» **WHAT TO WORK ON**
In the material below, tally the lines that include the string "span", then write down only the total.
═══
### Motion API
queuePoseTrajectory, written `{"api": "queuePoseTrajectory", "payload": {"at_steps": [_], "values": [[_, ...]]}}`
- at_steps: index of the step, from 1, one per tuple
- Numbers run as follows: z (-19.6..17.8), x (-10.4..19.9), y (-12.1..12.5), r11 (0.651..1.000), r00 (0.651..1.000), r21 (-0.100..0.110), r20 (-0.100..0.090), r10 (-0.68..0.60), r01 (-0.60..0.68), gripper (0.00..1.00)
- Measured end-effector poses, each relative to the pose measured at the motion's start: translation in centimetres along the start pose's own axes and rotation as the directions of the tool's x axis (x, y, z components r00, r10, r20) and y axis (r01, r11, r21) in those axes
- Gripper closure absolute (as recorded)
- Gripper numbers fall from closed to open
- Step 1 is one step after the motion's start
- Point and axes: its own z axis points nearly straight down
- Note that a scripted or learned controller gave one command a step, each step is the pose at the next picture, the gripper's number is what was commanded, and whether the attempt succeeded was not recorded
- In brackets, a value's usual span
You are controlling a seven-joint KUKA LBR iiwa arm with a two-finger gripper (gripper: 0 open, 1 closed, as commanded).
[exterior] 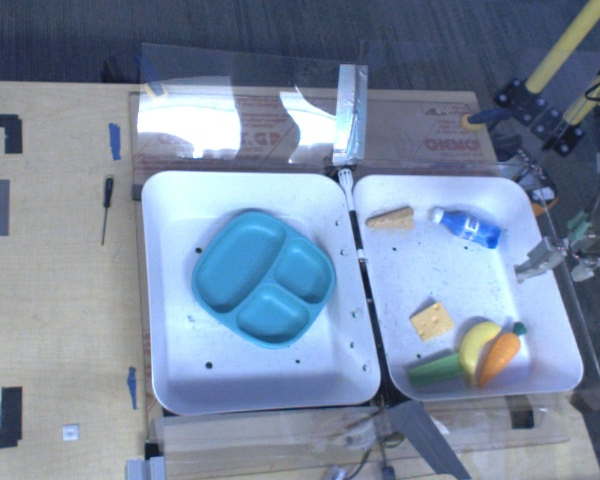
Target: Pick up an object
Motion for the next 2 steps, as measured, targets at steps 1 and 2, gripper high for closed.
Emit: {"api": "queuePoseTrajectory", "payload": {"at_steps": [1, 2], "values": [[13.2, 2.0, 4.7, 0.998, 0.998, 0.01, -0.003, 0.07, -0.07, 0.0], [17.4, 1.2, -1.2, 0.992, 0.992, 0.002, -0.001, 0.124, -0.124, 0.0]]}}
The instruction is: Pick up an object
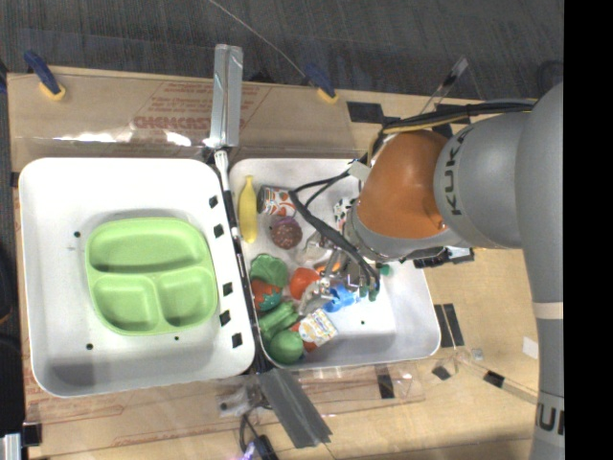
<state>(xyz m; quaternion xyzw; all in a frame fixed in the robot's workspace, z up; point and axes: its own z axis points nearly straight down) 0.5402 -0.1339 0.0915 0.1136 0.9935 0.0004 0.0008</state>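
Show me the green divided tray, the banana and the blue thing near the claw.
green divided tray [148, 274], camera view, middle of the tray in the left bin
banana [248, 209], camera view, mid-length of its yellow body
blue thing [340, 300], camera view, its visible blue surface

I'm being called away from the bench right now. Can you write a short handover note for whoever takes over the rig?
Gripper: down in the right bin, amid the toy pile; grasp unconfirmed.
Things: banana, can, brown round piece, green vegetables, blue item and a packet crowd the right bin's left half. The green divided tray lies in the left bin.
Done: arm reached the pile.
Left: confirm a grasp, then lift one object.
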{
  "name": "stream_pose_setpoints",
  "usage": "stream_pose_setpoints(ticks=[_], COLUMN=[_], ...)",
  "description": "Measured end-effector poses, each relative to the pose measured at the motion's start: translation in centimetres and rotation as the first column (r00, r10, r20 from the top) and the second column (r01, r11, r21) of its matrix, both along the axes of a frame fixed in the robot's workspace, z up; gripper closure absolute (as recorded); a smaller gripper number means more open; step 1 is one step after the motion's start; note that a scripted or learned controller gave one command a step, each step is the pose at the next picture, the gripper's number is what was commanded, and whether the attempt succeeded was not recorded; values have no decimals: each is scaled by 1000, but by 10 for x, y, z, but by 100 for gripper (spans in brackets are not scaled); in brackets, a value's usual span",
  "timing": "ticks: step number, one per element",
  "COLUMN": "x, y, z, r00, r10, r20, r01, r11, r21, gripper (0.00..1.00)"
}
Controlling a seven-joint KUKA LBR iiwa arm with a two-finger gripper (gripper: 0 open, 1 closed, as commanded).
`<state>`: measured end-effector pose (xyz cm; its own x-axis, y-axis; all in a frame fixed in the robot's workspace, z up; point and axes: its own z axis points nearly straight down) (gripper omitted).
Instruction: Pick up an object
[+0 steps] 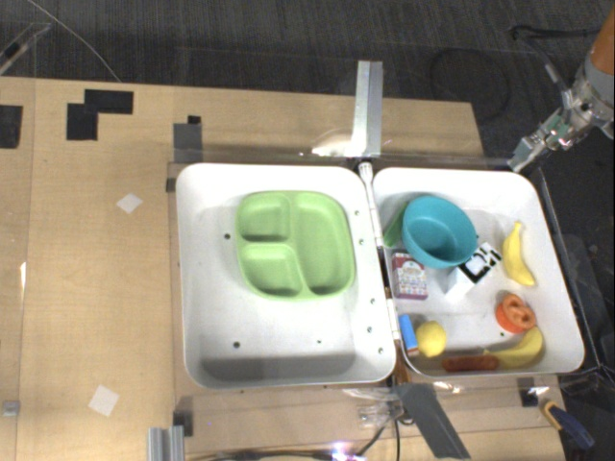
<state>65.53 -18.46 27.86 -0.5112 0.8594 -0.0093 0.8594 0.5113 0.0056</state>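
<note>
A: Okay, gripper (531, 149) first. Where?

B: Top right, hanging off the back right corner of the right bin (567, 353), outside the rim. Nothing between its tips. Open or closed, can't tell, too small and blurred.

A: Pickable stuff?

B: All in the right bin. Teal bowl (438, 230) tipped on its side near the back left, small carton (409, 278) just in front of it, black and white block (478, 262) beside the bowl's right. Banana (519, 254) by the right wall. Orange round fruit (514, 311) in front of that, second banana (521, 349) at the front right, lemon (431, 338) front left, brown stick (469, 361) along the front wall.

A: Left bin (207, 353)?

B: Green divided plate (293, 243), flat, roughly centred. Arm well apart from every object.
</note>
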Motion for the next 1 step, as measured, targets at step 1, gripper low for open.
stream_pose_setpoints(ticks=[1], x=[14], y=[-6], z=[-185], r00=[996], r10=[-85], r20=[-7], r01=[85], r11=[996], r21=[4], gripper=[100])
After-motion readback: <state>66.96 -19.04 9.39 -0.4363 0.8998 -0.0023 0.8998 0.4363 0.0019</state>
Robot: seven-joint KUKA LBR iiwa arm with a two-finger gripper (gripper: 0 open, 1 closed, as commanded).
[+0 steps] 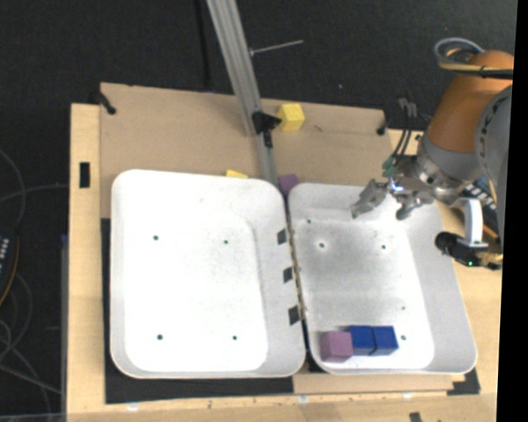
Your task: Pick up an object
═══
» **ANSWER TO THIS EXERCISE**
2